Dalam skema kerja sama yang berjalan, Kementerian Haji dan Umrah RI berperan sebagai regulator yang menetapkan tarif dasar, memberikan persetujuan lokasi usaha, serta menyediakan dukungan regulasi dan akses layanan bagi pelaku usaha yang beroperasi di area hotel jemaah haji.
61 Unit Usaha Tersebar di Lima Wilayah Operasional
Pada musim haji 1447 H/2026 M, area komersial hotel jemaah Indonesia menghadirkan 61 unit usaha, yang terdiri dari:
- 31 unit restoran
- 30 unit baqalah (retail)
Seluruh unit usaha tersebut tersebar di lima wilayah operasional utama, yaitu:
- Syisyah
- Raudhah
- Jarwal
- Misfalah
- Aziziyah
Selain sektor kuliner dan retail, terdapat pula dua unit usaha kargo yang mendukung kebutuhan logistik dan pengiriman barang milik jemaah selama berada di Arab Saudi.
Keberadaan berbagai jenis usaha tersebut memberikan kemudahan bagi jemaah dalam memenuhi kebutuhan sehari-hari selama menjalankan ibadah haji.

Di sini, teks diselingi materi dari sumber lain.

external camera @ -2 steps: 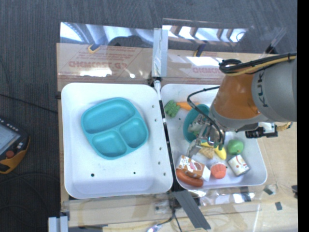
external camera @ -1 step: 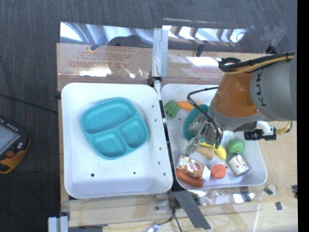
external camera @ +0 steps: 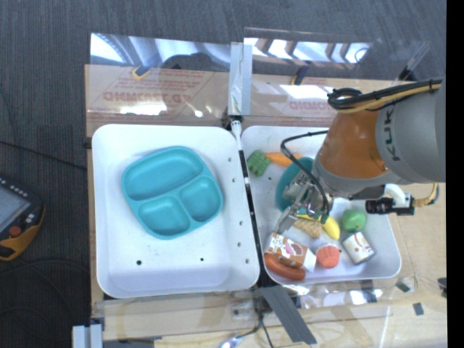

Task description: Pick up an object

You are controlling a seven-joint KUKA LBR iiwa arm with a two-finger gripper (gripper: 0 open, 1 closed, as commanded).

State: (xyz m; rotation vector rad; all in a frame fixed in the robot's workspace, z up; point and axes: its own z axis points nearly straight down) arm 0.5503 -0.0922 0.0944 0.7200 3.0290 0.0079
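Observation:
My gripper (external camera: 301, 207) hangs low over the middle of the right bin (external camera: 388, 267), below the grey arm with its orange band (external camera: 351, 147). Directly around it lie a teal bowl (external camera: 290, 182), a tan waffle-like piece (external camera: 309, 228) and a yellow lemon (external camera: 331, 228). Nearby are a green apple (external camera: 354, 220), a small can (external camera: 358, 247), a red tomato (external camera: 328, 257), a printed snack pack (external camera: 284, 250) and a sausage (external camera: 284, 271). A green vegetable (external camera: 258, 163) and an orange carrot (external camera: 278, 158) sit at the bin's far left. Nothing is visibly lifted.
The left bin (external camera: 116, 267) holds a teal divided plate (external camera: 172, 191). A ridge (external camera: 246, 194) separates the two bins. Black cables (external camera: 348, 96) loop off the arm above the right bin. Cardboard and clear panels stand behind the bins.

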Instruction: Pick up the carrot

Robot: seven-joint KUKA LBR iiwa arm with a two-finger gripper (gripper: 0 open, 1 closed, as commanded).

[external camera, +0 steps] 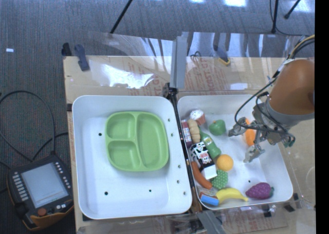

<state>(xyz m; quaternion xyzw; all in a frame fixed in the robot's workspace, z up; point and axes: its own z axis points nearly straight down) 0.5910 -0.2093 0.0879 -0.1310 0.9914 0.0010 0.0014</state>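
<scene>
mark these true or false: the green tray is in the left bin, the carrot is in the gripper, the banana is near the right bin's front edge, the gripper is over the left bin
1. The green tray lies in the left bin. True.
2. The carrot is in the gripper. False: it lies at the right bin's left side, apart from the gripper.
3. The banana is near the right bin's front edge. True.
4. The gripper is over the left bin. False: it is over the right bin.
</scene>
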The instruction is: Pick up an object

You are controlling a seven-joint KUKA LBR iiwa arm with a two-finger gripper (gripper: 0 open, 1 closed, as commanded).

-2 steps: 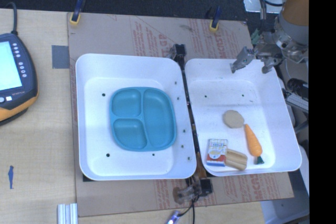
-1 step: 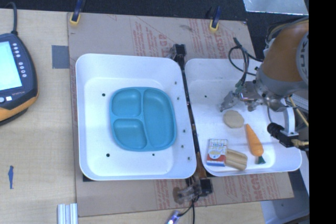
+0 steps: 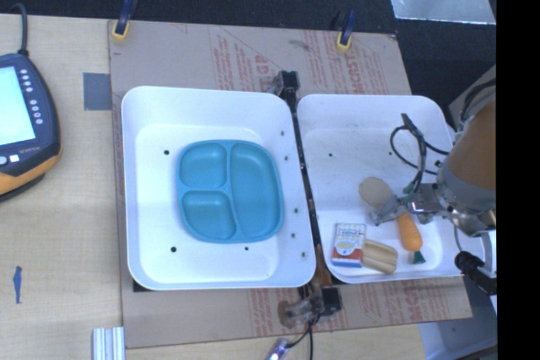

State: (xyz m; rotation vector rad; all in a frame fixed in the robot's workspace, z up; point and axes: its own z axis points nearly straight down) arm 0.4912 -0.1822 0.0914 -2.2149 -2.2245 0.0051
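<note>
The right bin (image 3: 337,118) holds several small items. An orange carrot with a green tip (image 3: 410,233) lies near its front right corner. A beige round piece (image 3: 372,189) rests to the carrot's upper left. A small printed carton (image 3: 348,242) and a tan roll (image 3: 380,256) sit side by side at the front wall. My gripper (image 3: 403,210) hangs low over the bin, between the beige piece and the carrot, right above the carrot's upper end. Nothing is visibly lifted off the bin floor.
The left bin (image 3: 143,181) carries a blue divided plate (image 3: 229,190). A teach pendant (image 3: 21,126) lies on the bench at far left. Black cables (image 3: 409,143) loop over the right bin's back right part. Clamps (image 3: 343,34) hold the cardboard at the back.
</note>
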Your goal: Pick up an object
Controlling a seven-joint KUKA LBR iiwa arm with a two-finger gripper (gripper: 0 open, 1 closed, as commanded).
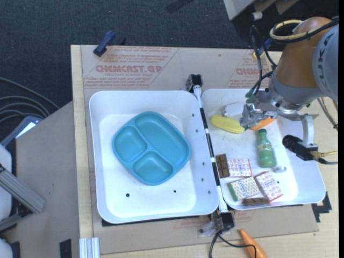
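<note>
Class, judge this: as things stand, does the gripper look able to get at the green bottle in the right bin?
Probably yes. The green bottle lies uncovered, apart from the snack packets, and the gripper hangs close by over the same right bin, by the yellow banana.

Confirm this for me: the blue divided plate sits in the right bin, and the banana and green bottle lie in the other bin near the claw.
Not quite. The camera view shows the blue divided plate in the left bin, not the right. The banana and green bottle lie in the right bin, near the claw.
</note>
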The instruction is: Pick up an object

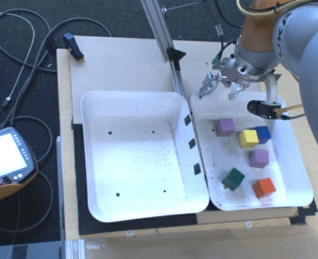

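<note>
Several small blocks lie in the right bin (293,193): a purple one (224,127), a yellow one (248,138) touching a blue one (263,133), a second purple one (259,158), a green one (233,178) and an orange one (264,188). My gripper (220,89) hangs above the bin's far edge, behind and slightly left of the nearest purple block. Its two fingers are spread apart with nothing between them.
The left bin (94,144) sits beside the right one, their rims touching along the middle. A slanted metal rail (159,26) runs behind the bins. Cables and a teach pendant (7,163) lie off the bench at left.
</note>
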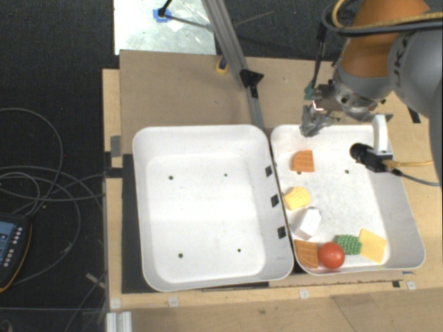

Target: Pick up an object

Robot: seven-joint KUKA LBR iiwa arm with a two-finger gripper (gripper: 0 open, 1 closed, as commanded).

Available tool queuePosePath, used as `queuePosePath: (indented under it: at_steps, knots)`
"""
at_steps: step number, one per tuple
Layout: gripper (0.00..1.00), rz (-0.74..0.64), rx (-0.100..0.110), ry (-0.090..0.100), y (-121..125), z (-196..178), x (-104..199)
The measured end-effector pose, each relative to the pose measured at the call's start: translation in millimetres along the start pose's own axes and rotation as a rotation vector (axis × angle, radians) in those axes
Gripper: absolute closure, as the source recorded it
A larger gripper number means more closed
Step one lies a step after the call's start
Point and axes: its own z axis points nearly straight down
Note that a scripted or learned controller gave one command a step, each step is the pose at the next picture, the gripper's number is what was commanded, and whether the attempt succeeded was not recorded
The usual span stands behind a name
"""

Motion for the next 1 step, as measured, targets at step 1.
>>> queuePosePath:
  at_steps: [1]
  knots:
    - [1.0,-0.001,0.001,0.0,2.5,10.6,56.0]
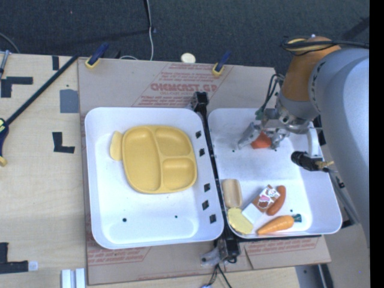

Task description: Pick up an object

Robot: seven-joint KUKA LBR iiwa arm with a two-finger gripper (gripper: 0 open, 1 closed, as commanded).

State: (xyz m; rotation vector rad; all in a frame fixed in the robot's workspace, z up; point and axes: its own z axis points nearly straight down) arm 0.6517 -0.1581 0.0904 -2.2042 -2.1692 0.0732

Diversifikasi Usaha Dorong Penguatan Ekosistem Ekonomi Haji
Selain peningkatan pendapatan, pengelolaan area komersial hotel jemaah haji Indonesia juga menunjukkan perkembangan dari sisi diversifikasi usaha. Data per 11 Mei 2026 mencatat jumlah kategori usaha yang beroperasi meningkat dari dua jenis usaha pada musim sebelumnya menjadi lima jenis usaha pada musim haji 1447 H/2026 M.
Peningkatan variasi layanan ini menjadi langkah strategis dalam memperluas pilihan bagi jemaah sekaligus mengoptimalkan pemanfaatan area komersial yang tersedia.
Pengembangan area komersial tersebut merupakan bagian dari upaya berkelanjutan untuk memperkuat ekosistem ekonomi haji dan umrah melalui peningkatan produktivitas ruang usaha, kualitas layanan, serta dukungan terhadap berbagai kebutuhan jemaah Indonesia selama berada di Tanah Suci.
Kesimpulan
Optimalisasi area komersial hotel jemaah haji Indonesia di Arab Saudi pada musim haji 1447 H/2026 M membuktikan bahwa kualitas pengelolaan lebih penting dibanding sekadar jumlah tenant. Dengan strategi yang lebih terarah, produktif, dan berorientasi pada kebutuhan jemaah, pendapatan berhasil meningkat meskipun jumlah unit usaha berkurang. Ke depan, model pengelolaan ini diharapkan mampu semakin memperkuat ekosistem ekonomi haji dan umrah Indonesia secara berkelanjutan.